Return exactly the lines below, starting with the one that has "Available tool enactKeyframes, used" and going on through the one that has "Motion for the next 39".
Top of INFORMATION
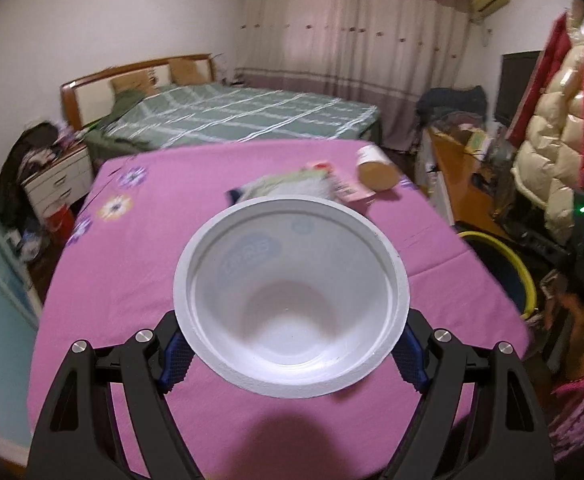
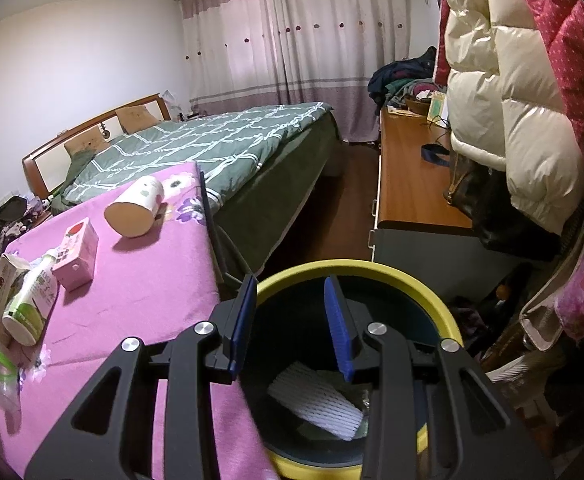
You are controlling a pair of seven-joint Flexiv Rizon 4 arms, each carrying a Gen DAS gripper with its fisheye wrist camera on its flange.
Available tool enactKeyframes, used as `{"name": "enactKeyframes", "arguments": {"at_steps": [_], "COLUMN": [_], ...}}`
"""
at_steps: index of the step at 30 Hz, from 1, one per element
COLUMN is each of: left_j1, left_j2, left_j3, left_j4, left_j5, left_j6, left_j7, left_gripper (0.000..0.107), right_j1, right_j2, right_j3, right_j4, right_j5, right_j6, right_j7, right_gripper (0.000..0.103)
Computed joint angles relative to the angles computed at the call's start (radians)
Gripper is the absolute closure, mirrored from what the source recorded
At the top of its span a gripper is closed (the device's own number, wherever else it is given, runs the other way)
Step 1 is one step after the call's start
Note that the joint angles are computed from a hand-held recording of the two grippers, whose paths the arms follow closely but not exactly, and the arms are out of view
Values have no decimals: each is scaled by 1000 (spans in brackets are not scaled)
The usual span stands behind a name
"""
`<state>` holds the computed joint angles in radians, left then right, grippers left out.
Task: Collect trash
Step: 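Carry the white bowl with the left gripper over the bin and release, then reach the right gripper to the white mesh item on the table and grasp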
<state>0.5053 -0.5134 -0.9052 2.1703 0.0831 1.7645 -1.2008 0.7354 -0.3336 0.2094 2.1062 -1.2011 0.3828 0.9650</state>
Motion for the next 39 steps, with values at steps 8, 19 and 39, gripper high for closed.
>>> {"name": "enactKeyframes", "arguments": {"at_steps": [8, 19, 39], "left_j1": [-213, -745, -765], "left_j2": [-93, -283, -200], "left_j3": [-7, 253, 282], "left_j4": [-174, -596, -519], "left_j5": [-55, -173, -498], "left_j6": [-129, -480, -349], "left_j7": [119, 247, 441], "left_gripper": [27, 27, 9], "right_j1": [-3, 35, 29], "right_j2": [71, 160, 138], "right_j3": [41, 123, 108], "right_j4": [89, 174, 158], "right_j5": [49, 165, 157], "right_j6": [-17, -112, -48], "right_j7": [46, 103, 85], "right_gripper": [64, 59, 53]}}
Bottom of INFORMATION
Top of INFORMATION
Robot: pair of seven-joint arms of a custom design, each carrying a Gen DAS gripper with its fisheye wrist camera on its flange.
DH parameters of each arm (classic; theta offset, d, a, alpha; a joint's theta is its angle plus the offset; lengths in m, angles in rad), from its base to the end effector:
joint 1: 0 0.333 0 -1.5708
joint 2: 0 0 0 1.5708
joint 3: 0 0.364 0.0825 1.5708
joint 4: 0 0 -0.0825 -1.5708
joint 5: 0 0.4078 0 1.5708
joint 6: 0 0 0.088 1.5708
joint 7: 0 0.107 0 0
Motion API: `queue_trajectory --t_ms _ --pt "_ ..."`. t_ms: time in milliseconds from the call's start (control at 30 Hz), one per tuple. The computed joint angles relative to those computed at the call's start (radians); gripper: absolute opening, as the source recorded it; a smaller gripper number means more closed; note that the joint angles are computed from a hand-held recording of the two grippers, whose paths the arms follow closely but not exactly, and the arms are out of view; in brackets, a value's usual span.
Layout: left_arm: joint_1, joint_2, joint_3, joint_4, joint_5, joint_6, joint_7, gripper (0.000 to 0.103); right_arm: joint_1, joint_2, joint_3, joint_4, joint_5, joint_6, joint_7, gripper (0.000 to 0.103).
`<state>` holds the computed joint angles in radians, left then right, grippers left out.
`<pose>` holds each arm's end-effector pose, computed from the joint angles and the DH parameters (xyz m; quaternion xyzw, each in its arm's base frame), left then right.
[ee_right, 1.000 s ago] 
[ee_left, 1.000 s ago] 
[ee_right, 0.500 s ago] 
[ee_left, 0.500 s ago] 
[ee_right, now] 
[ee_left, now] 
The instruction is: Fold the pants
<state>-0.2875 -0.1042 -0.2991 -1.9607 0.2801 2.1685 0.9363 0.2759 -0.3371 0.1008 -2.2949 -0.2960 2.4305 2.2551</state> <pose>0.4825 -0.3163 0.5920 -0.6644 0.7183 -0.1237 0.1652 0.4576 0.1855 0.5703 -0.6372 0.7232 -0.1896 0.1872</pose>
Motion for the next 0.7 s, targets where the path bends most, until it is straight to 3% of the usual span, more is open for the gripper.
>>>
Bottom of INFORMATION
→ TASK OUTPUT
Available tool enactKeyframes, used as `{"name": "enactKeyframes", "arguments": {"at_steps": [_], "COLUMN": [_], ...}}`
"""
at_steps: index of the step at 30 Hz, from 1, one per element
COLUMN is each of: left_j1, left_j2, left_j3, left_j4, left_j5, left_j6, left_j7, left_gripper (0.000..0.107), right_j1, right_j2, right_j3, right_j4, right_j5, right_j6, right_j7, right_gripper (0.000..0.103)
Computed joint angles relative to the angles computed at the call's start (radians)
Gripper is the absolute closure, mirrored from what the source recorded
At the top of its span a gripper is closed (the device's own number, wherever else it is given, runs the other way)
Step 1 is one step after the call's start
Note that the joint angles are computed from a hand-held recording of the two grippers, whose paths the arms follow closely but not exactly, and the arms are out of view
Values have no decimals: each is scaled by 1000 (spans in brackets are not scaled)
The usual span stands behind a name
"""
`<state>` holds the computed joint angles in radians, left then right, grippers left out.
Task: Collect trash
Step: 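Carry the white bowl with the left gripper over the bin and release, then reach the right gripper to the white mesh item on the table and grasp
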<state>0.5053 -0.5134 -0.9052 2.1703 0.0831 1.7645 -1.2008 0.7354 -0.3336 0.2094 2.1062 -1.2011 0.3828 0.9650</state>
Motion for the next 39 steps, with values at steps 8, 19 and 39, gripper high for closed.

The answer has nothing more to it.